In July, researchers from Tel Aviv University and the University of Haifa used ozone to create ethanol from plant and paper waste to use as a hand sanitizer. “Gaseous ozone is generated from oxygen gas by electrical discharge. Now, for the first time, we have managed to prove that it is highly efficient in combating coronavirus as well,” said Ines Zucker from the School of Mechanical Engineering at the Porter School of the Environment and Earth Sciences at Tel Aviv University.

“Its advantage over common disinfectants such as alcohol and bleach is its ability to disinfect objects and aerosols within a room, and not just exposed surfaces, rapidly and with no danger to public health,” said Zucker.

She estimates that, since ozone gas can be produced relatively cheaply and easily by readily available technology, it should be possible to introduce ozone disinfecting systems on an industrial scale to combat the Covid-19 outbreak. Ozone gas is generated by electrical discharge — the breakdown of chemical compounds into their elements using electric current. During this process, oxygen molecules are reconstructed in the form of ozone molecules.

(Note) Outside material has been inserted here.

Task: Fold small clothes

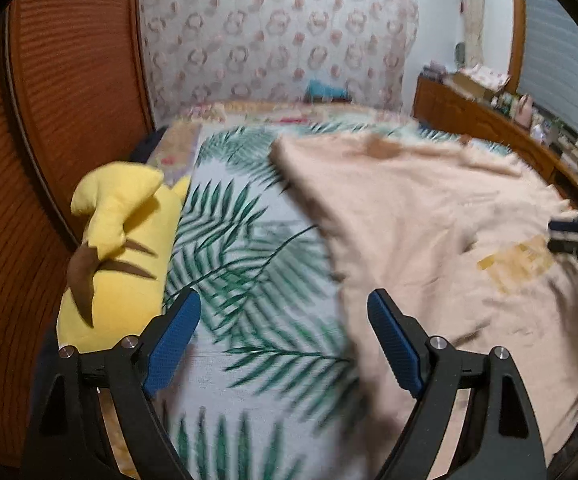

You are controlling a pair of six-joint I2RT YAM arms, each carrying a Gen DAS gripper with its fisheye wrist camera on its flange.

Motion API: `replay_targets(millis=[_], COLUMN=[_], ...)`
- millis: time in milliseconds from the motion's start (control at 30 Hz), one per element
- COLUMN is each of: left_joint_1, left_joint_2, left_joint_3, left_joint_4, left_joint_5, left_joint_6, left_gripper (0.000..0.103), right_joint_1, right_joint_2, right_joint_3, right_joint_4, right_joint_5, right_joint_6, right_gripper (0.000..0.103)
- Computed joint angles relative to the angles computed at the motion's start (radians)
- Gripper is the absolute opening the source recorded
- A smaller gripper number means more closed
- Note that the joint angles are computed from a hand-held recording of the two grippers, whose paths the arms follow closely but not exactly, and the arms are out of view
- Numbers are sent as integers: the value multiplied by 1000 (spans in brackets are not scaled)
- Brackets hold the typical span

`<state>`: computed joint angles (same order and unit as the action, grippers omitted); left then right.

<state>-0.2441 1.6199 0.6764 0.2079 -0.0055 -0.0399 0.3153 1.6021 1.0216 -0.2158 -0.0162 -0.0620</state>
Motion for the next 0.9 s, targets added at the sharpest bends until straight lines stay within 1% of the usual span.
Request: replay_targets(millis=[67,133,233,300,367,400,433,467,500,567,633,700,833,867,900], left_joint_1=[-46,-99,-187,-229,-258,-270,-282,-296,-303,-309,-314,-311,-304,-303,-301], left_joint_2=[-50,-70,-46,-19,16,30,45,63,71,95,114,123,124,113,103], left_joint_3=[-23,-18,19,43,71,84,91,98,100,110,117,119,125,118,113], left_joint_4=[8,-9,-41,-54,-78,-92,-97,-99,-101,-114,-120,-109,-116,-116,-121], left_joint_5=[3,5,-12,-10,11,19,21,16,12,16,9,-5,-23,-22,-21], left_joint_6=[-13,-24,-46,-54,-59,-59,-57,-52,-50,-46,-46,-44,-41,-37,-34], left_gripper=[86,86,86,82,72,70,64,55,51,37,33,29,11,8,8], right_joint_1=[-36,-74,-138,-166,-195,-197,-199,-196,-190,-152,-147,-155,-152,-155,-157], right_joint_2=[-87,-130,-190,-198,-220,-235,-251,-266,-273,-263,-277,-269,-273,-274,-275], right_joint_3=[-92,-137,-229,-258,-293,-309,-322,-341,-357,-356,-366,-357,-379,-381,-383], right_joint_4=[13,19,50,51,80,87,86,95,112,126,129,136,170,171,174], right_joint_5=[-6,-3,9,-15,-47,-43,-41,-35,-23,26,33,18,28,24,21], right_joint_6=[-3,-20,-39,-19,-32,-35,-35,-34,-35,-28,-23,-26,-24,-23,-23], right_gripper=[58,58,58,58,58,58,58,58,58,58,58,58,61,61,61])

The researchers demonstrated that ozone successfully inactivated coronavirus particles on various infected surfaces, even in hard-to-reach locations. A high level of disinfection of above 90 percent was achieved within minutes, even on surfaces that people do not typically disinfect with liquid disinfectants.

This method theoretically could be used to disinfect hospitals, schools, office buildings, hotels, airports and entertainment halls. The research team led by Zucker included Moshe Dessau from the Azrieli Faculty of Medicine at Bar Ilan University in the Galilee and Yaal Lester from Azrieli College of Engineering in Jerusalem.